The emphasis of the new Vocational Training Course would be on imparting practical skills
To address these problems, the Committee recommended the replacement of the PLC with a new Vocational Training Course (VTC). The duration of the course would be for 6 months, but ultimately it could be increased to a year. The emphasis would be on imparting practical skills as well as allowing students to tailor their own courses and to specialise in subjects such as advanced civil and criminal procedure, litigation skills, admiralty law, corporate practice and corporate restructuring.
I would imagine this new proposed VTC would be akin to the English Bar Vocational Course and the Legal Practice Course.
The Committee also suggested for the DipSing to be abolished and that eligible graduates from the recognised foreign universities would take additional modules introducing them to Singapore law, in a practical context. In time, it may be necessary to introduce a local VTC for the graduates from the local universities, who are already trained in Singapore law, while having a verson of the VTC for foreign graduates. Eventually, it is envisaged that the Vocational Training Course would have the same cachet for lawyers wishing to practice in the region as the New York Bar exam is to lawyers worldwide. Maybe slightly over-ambitious, but still a move to be lauded.
(iii) Training Contract to Replace Pupillage
There is also the recommendation to restructure the present pupillage system to a training contract one. It is hoped that the training contract will oblige firms to engage its trainees in a structured learning programme, and there is the recommendation that there be a rotation among the departments. This could be more of a cosmetic change than anything else. The training contract period will still be maintained at 6 months (whereas the UK has a 2-year period) and I would imagine most of the pupillages are already very similar to the proposed training contract.

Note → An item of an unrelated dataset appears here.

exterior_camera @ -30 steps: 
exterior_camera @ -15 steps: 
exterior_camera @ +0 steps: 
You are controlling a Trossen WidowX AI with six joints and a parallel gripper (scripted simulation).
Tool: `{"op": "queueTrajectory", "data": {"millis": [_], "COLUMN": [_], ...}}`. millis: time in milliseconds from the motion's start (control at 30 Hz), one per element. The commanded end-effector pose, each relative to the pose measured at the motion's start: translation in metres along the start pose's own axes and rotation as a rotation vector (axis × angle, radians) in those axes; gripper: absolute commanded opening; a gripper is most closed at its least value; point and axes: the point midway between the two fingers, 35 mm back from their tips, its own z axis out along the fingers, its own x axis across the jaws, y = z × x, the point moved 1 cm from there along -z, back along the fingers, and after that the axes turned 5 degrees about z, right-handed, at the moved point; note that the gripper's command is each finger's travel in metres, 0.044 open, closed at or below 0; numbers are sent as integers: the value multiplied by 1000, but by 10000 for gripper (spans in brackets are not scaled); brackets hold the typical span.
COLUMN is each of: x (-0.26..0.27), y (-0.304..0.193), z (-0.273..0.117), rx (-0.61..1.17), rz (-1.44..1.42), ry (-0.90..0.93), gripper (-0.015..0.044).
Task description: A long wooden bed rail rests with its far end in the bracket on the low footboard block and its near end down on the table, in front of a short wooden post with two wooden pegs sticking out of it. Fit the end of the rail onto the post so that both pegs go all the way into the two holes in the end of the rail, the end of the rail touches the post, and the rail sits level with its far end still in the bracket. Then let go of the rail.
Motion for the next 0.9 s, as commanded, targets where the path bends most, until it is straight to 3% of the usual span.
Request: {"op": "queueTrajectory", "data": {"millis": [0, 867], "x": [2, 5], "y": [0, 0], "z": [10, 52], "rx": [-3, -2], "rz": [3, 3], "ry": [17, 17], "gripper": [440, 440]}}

Sadly, when looking closer at home, Malaysia does not appear to be making any progress in enhancing its legal admissions system or resolving the present trichotomy – the local graduates forming one part, UK Bar graduates skip straight into pupillage without training in Malaysian procedure, while other graduates are forced to go through the grind of the CLP (more on the complaints surrounding CLP over here). I have also written in the past on the weaknesses of the present pupillage system in Malaysia.